__What the task requires__: Transcribe the following entries letter for letter, without the pictures.

__Source data__:
++++++++

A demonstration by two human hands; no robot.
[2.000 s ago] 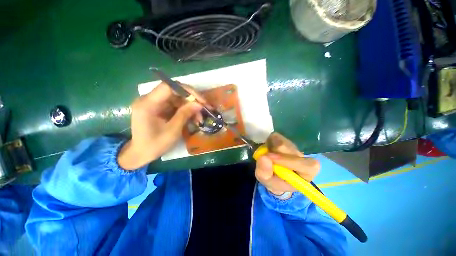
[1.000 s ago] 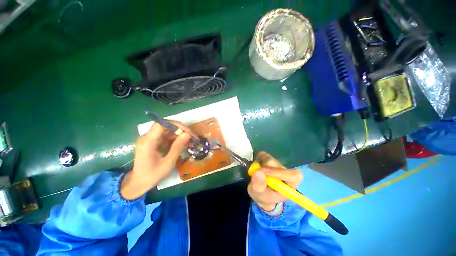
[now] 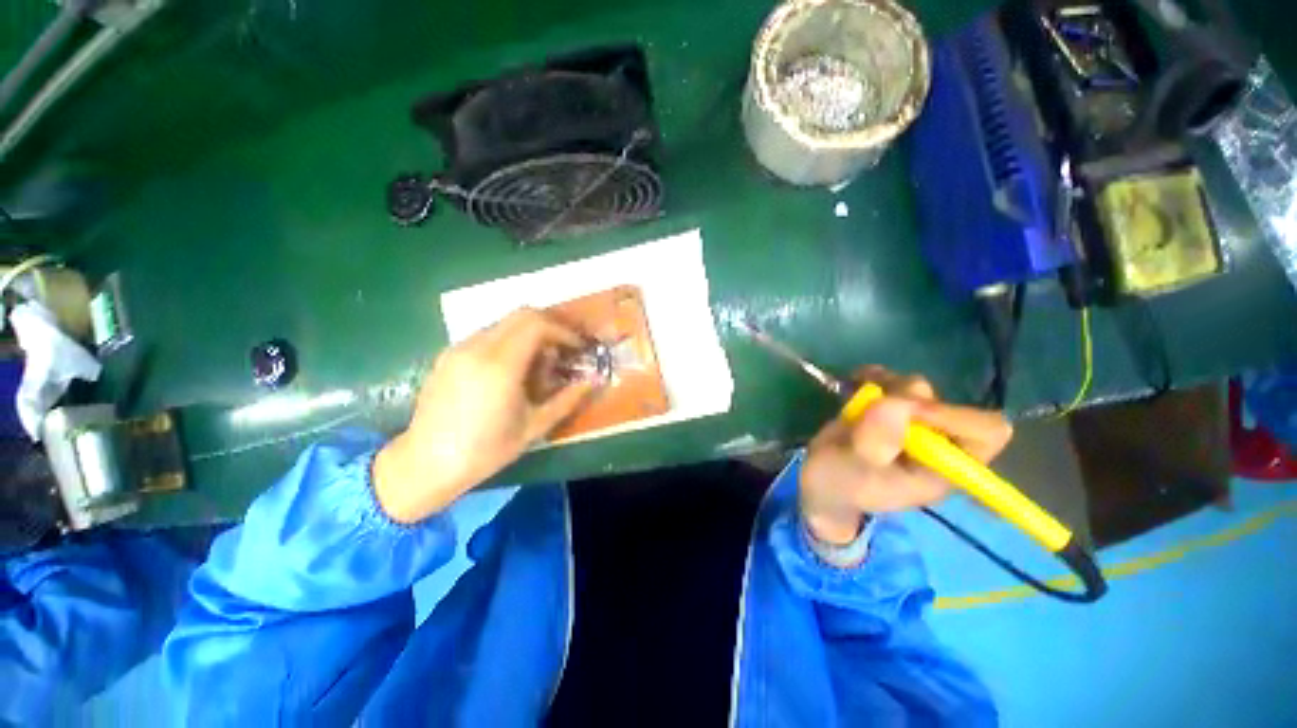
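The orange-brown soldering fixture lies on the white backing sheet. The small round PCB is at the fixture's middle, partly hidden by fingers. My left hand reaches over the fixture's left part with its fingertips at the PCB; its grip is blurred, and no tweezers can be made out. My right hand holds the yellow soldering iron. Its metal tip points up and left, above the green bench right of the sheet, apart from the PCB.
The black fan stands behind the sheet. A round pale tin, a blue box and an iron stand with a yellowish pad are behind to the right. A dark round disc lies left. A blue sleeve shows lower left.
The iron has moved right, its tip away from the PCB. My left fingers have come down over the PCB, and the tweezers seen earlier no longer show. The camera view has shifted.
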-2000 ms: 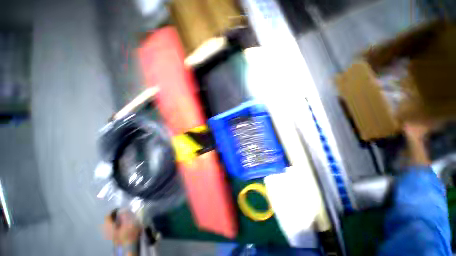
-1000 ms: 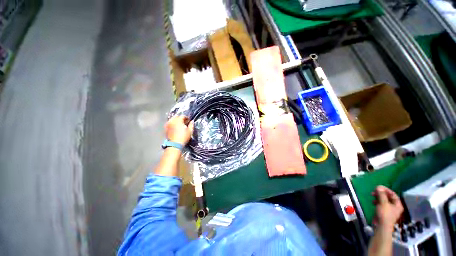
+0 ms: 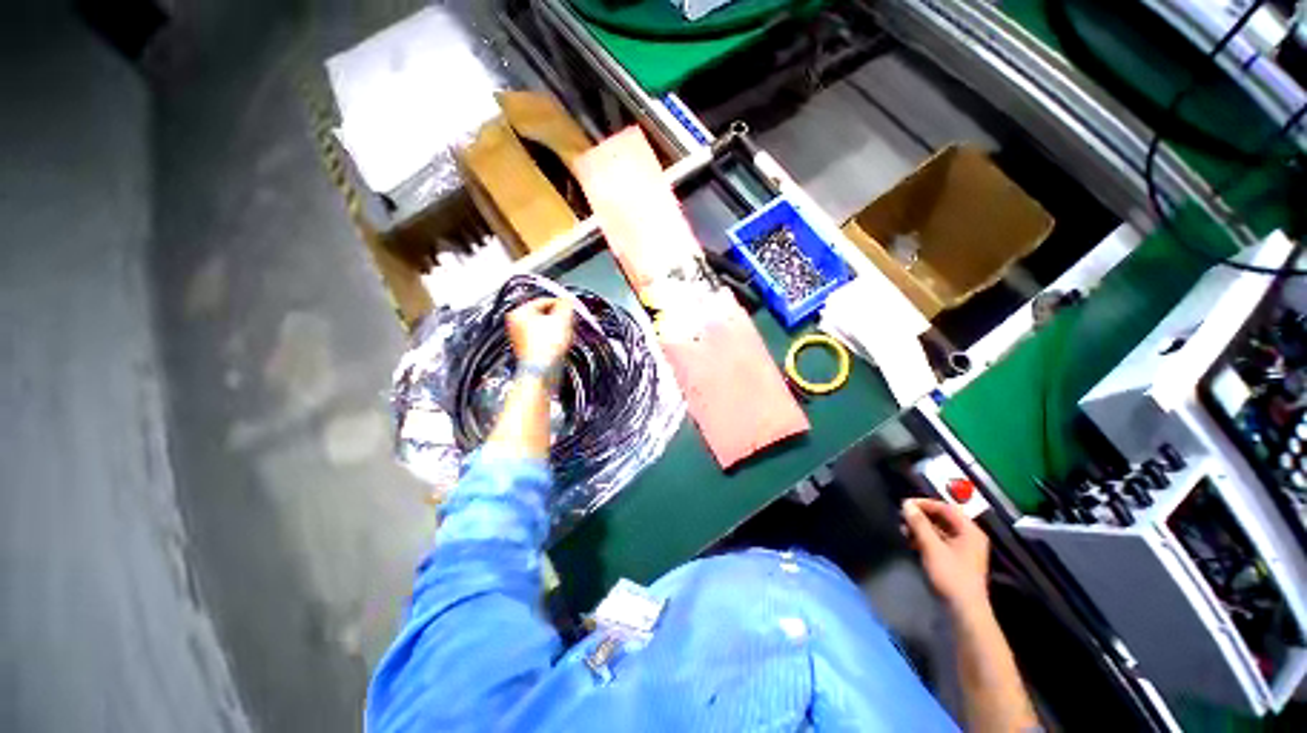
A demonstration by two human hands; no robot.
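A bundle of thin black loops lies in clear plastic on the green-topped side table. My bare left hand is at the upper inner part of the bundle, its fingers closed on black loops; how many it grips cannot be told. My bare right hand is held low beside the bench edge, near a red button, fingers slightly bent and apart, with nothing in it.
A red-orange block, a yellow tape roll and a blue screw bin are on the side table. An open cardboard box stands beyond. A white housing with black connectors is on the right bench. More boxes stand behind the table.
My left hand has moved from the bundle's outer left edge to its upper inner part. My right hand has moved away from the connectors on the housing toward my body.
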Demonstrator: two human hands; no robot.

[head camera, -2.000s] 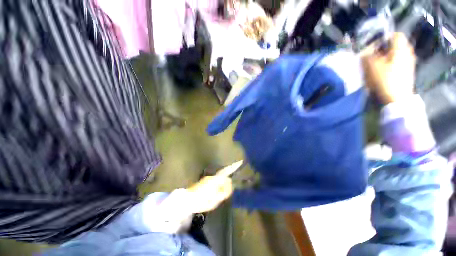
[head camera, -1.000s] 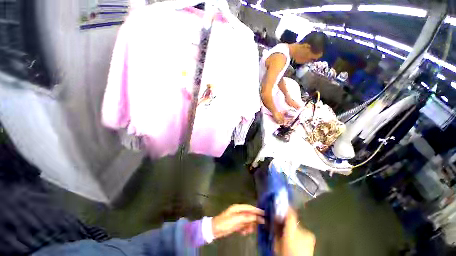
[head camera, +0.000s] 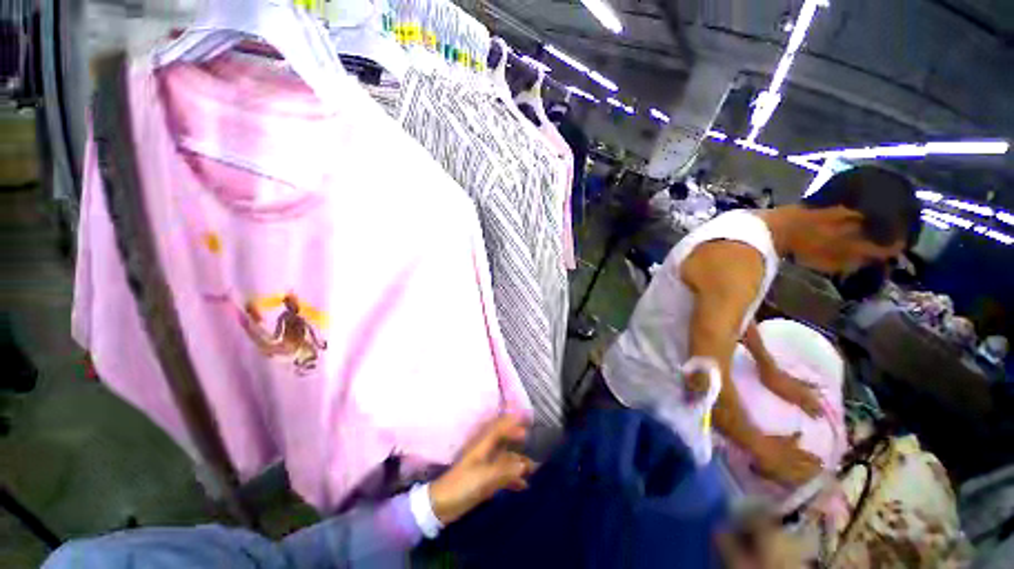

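Note:
A dark blue garment [head camera: 606, 489] is bunched at the bottom centre, cut off by the lower edge. My left hand [head camera: 484, 472] is at its left side, fingers apart, in front of the lower edge of a hanging pink top [head camera: 378, 322]. Whether the fingertips touch the blue cloth is unclear. My right hand [head camera: 762, 539] is small, blurred and partly cut off at the garment's lower right side, gripping it. The pink top has a round neck and a small brown and orange figure on its front. A white hanger [head camera: 300, 45] is in its neck.
The pink top hangs at the front of a rail, with a grey upright post [head camera: 145, 256] before it. Striped shirts [head camera: 489, 178] hang behind. At right, a person in a white sleeveless top [head camera: 695, 278] bends over pink cloth [head camera: 767, 411]. Patterned cloth [head camera: 912, 506] lies lower right.
The view has turned from the dark striped garments to the pink top and the person, both now much closer. The blue garment, earlier held up by my right hand, is now low and bunched.

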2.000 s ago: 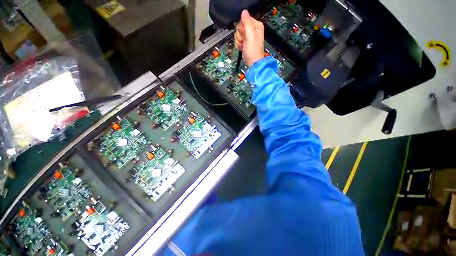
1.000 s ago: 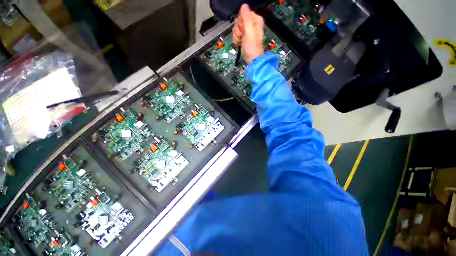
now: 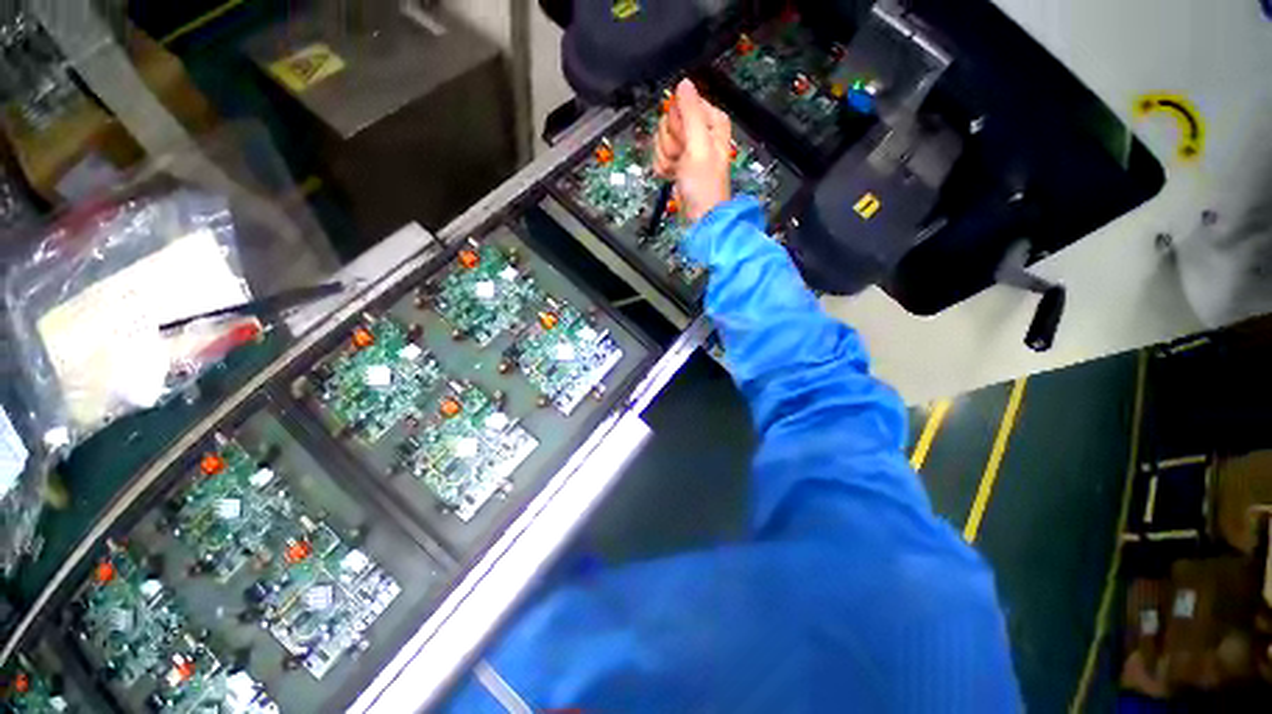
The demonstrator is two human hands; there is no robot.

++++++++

__Solution to this task__:
A demonstration by two human hands; no robot.
[2.000 s ago] 
[1.000 s ago] 
[now] 
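The orange-brown soldering fixture lies on the white backing sheet. The small round PCB is at the fixture's middle, partly hidden by fingers. My left hand reaches over the fixture's left part with its fingertips at the PCB; its grip is blurred, and no tweezers can be made out. My right hand holds the yellow soldering iron. Its metal tip points up and left, above the green bench right of the sheet, apart from the PCB.
The black fan stands behind the sheet. A round pale tin, a blue box and an iron stand with a yellowish pad are behind to the right. A dark round disc lies left. A blue sleeve shows lower left.
The iron has moved right, its tip away from the PCB. My left fingers have come down over the PCB, and the tweezers seen earlier no longer show. The camera view has shifted.
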-2000 ms: 
-1000 ms: 
+0 ms: 
A demonstration by two human hands; no robot.
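A bundle of thin black loops lies in clear plastic on the green-topped side table. My bare left hand is at the upper inner part of the bundle, its fingers closed on black loops; how many it grips cannot be told. My bare right hand is held low beside the bench edge, near a red button, fingers slightly bent and apart, with nothing in it.
A red-orange block, a yellow tape roll and a blue screw bin are on the side table. An open cardboard box stands beyond. A white housing with black connectors is on the right bench. More boxes stand behind the table.
My left hand has moved from the bundle's outer left edge to its upper inner part. My right hand has moved away from the connectors on the housing toward my body.
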Demonstrator: two human hands; no robot.

[head camera, -2.000s] 
[head camera, -1.000s] 
[head camera, +0.000s] 

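Note:
A dark blue garment [head camera: 606, 489] is bunched at the bottom centre, cut off by the lower edge. My left hand [head camera: 484, 472] is at its left side, fingers apart, in front of the lower edge of a hanging pink top [head camera: 378, 322]. Whether the fingertips touch the blue cloth is unclear. My right hand [head camera: 762, 539] is small, blurred and partly cut off at the garment's lower right side, gripping it. The pink top has a round neck and a small brown and orange figure on its front. A white hanger [head camera: 300, 45] is in its neck.
The pink top hangs at the front of a rail, with a grey upright post [head camera: 145, 256] before it. Striped shirts [head camera: 489, 178] hang behind. At right, a person in a white sleeveless top [head camera: 695, 278] bends over pink cloth [head camera: 767, 411]. Patterned cloth [head camera: 912, 506] lies lower right.
The view has turned from the dark striped garments to the pink top and the person, both now much closer. The blue garment, earlier held up by my right hand, is now low and bunched.
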
2.000 s ago: 
1.000 s ago: 
now: 
The demonstrator is two human hands; there is no robot.

No further output is expected here.